Web scientists at Rensselaer Polytechnic Institute will use the World Wide Web to compile and share scientific data on an unprecedented scale. Their goal is to hasten scientific discovery and innovation by enabling rapid and easy collaboration between scientists, educators, students, policy makers, and even “citizen scientists” around the world via the Web.
Funded by $1.1 million in American Recovery and Reinvestment Act funding from the National Science Foundation (NSF), the research seeks to break science out of the hallowed halls of the laboratory and place it in the hands of the people.
“We want to provide a toolkit for scientists and educators that allows them to gain access to data from a variety of sources and, importantly, outside of their direct area of expertise,” said Peter Fox, the principal investigator for the project and Senior Constellation Professor in the Tetherless World Constellation at Rensselaer. “Right now there are many scientists, educators, and policy makers who want to use other’s scientific data, but they don’t know how to find it, how is was collected, and even how to read it.” Fox notes that with the increased specialization of most scientific research, even people in closely-related fields currently struggle to interpret the data of their contemporaries. These scientific language barriers, he said, can hinder the pace of new discoveries.
Toolkit provides new dimensions in language
The new toolkit will have a foundation in Semantic Web technology. On the Web, semantic computer code (known as ontologies) provides underlying meaning and links to the information that is presented on a Web page to your computer, smart phone, or other Web-enabled device. Current technology involves flat words on the screen, for example “climate change,” that require a human to interpret the words and then manually move on to another Web site for additional information. Web technologies based on semantics, however, would enable the computer to provide its own underlying meaning to the words, and provide links to related Web sites, nonprofit organizations, upcoming Senate bills, or even related photos stored on your computer. In the case of semantic data, the computer can configure, coalesce, and interpret data from millions of different sources instantly without the need for human intervention.

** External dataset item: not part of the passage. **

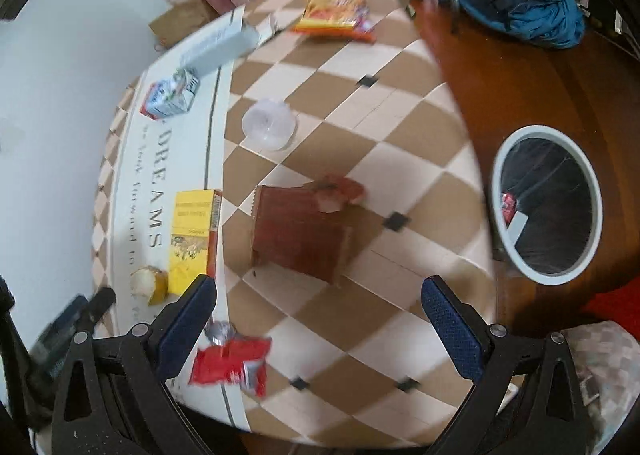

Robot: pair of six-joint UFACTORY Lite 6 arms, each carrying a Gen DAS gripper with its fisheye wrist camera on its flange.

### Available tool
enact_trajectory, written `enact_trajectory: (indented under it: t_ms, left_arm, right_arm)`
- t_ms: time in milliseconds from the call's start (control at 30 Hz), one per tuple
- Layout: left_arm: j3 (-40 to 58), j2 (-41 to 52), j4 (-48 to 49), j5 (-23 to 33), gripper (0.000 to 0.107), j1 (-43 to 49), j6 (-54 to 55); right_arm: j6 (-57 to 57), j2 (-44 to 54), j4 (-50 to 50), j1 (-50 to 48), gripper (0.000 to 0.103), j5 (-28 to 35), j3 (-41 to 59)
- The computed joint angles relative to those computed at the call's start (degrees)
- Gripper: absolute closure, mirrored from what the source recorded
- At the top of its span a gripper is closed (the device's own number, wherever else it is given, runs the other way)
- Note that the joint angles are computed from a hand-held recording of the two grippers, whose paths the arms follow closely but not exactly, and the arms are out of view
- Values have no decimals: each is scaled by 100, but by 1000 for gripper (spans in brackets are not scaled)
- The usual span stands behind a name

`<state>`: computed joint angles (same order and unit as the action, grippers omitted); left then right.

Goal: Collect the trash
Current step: 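Grasp the bread crust with the left tool while the right tool grasps the brown packet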

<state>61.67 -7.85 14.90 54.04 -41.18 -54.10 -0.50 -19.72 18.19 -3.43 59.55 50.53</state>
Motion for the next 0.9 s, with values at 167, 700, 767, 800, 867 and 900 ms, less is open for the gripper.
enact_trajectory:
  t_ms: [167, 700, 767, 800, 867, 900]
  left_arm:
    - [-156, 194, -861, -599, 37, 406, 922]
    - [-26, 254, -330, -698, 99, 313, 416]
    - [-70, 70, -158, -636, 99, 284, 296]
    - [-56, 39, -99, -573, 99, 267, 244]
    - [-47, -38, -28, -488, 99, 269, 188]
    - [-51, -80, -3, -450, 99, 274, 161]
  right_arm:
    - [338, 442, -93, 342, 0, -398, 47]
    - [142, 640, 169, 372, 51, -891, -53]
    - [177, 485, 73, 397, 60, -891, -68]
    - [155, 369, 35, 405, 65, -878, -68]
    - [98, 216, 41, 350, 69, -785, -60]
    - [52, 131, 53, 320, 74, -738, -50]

“Semantic technologies lower the barrier of entry to do science,” said co-principal investigator on the project and Senior Constellation Professor Deborah McGuinness. “With semantics, we can bridge the gap between the question that someone wants to ask in their limited scientific vocabulary and the extreme complexity of the underlying data.” An individual’s vocabulary and scientific understanding will no longer have to correspond to the level of their scientific discovery, according to Fox and McGuinness.
Fox, McGuinness, and their counterpart on the project, Senior Constellation Professor James Hendler, will use semantic ontologies to build customizable Web sites. Each Web site will be familiar, understandable, and navigable to its end user depending on the level and type of expertise. Behind the simple façade of the Web site will rest billions of pages of data all semantically tagged and ready to be accessed and interpreted by the computer. The user needs only to type a question, and it will be answered using data input by other users around world. The researchers also plan to create plug-in applications for commonly used data software such as Excel that adds access to the data in a format that is familiar to the end user.